The Winning formula seems to be: scare parents into thinking that, without Clause 28, classrooms will be filled with cheerleaders sporting George Michael T-shirts and Michael Barrymore haircuts, shaking their pom-poms and chanting "gay pride, rah rah rah!" The tactic has worked : a furious row has erupted in Scotland, dividing liberals and conservatives into mud-slinging, name-calling factions. The Cardinal was alleged to have drawn an analogy between the bombing that Britons suffered 50 years ago at the hands of the Nazis and the bombardment of "images, values and ideas" which they are now subjected to by the gay lobby. The Cardinal claims to have been misquoted. Whether he was or not, the conservative forces are winning - a recent poll has showed that 60 per cent in Scotland want to keep Clause 28. Though until now there has been little comparable fuss over the repeal of the legislation south of the border, Archbishop Carey has suddenly jumped on the Winning bandwagon, saying there should be no lifting of the gay education ban.

But what exactly is involved here? Perhaps before 1988, in a few loony left councils, there were men and women who used taxpayers' money to print and distribute leaflets advocating gay sex. Yet I've never met anyone who read this kind of literature inside a classroom, with the complicity of the teacher.

I have, however, met plenty of teachers and pupils who despair about the countless incidents of playground bullying which involve the vicious taunting of suspected gay pupils; and I've read many accounts of how gay-bashing has grown to such proportions that in Edinburgh - where the keep-the-clause campaign is at its strongest - one out of three gays was beaten up last year. The man who spends his Saturday nights giving gays a hard time is probably one whose only encounter with homosexuality was explicit graffiti in a lavatory stall at school.

If prejudice is rooted in ignorance, then information about gay sex is the only way to fight the kind of school bullying that grows up into gay bashing or gay pub arson.

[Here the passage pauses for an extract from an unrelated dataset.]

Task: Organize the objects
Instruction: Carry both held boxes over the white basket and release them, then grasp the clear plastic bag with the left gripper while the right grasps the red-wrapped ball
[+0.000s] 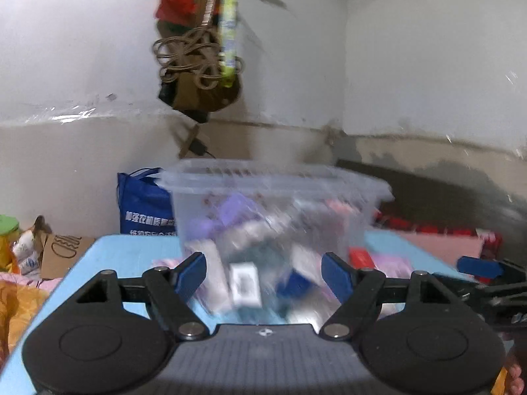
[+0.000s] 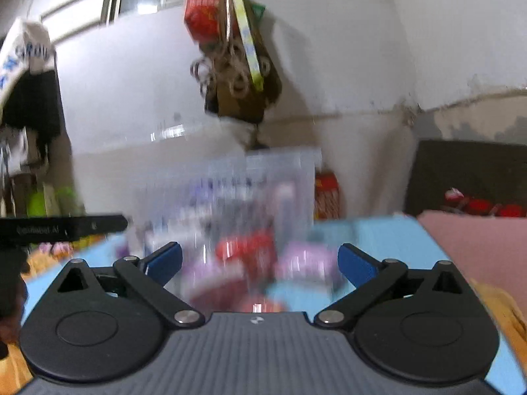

Information is not promotion. Indeed, in the case of male homosexual promiscuity, which entails the risk of Aids, a few statistics about the disease will serve as a pretty powerful deterrent for any impressionable school child who is uncertain about his sexuality. For those who are certain, instead, that they are gay, information may prove a life-saver: not only physically but also spiritually.

Seeing others like you, and learning that they deserve to be treated with respect, must provide immense relief for a young member of the gay minority who otherwise has only known social exclusion.

The Cardinal and his supporters should therefore advocate more light, not less, to be shed on homosexuality, and on its rights, risks and consequences. This in no way compromises the Christian position on the family as the morally perfect unit; rather, it supports that other Christian view, the one we see trotted out so rarely - that every human being is equally deserving of love and respect.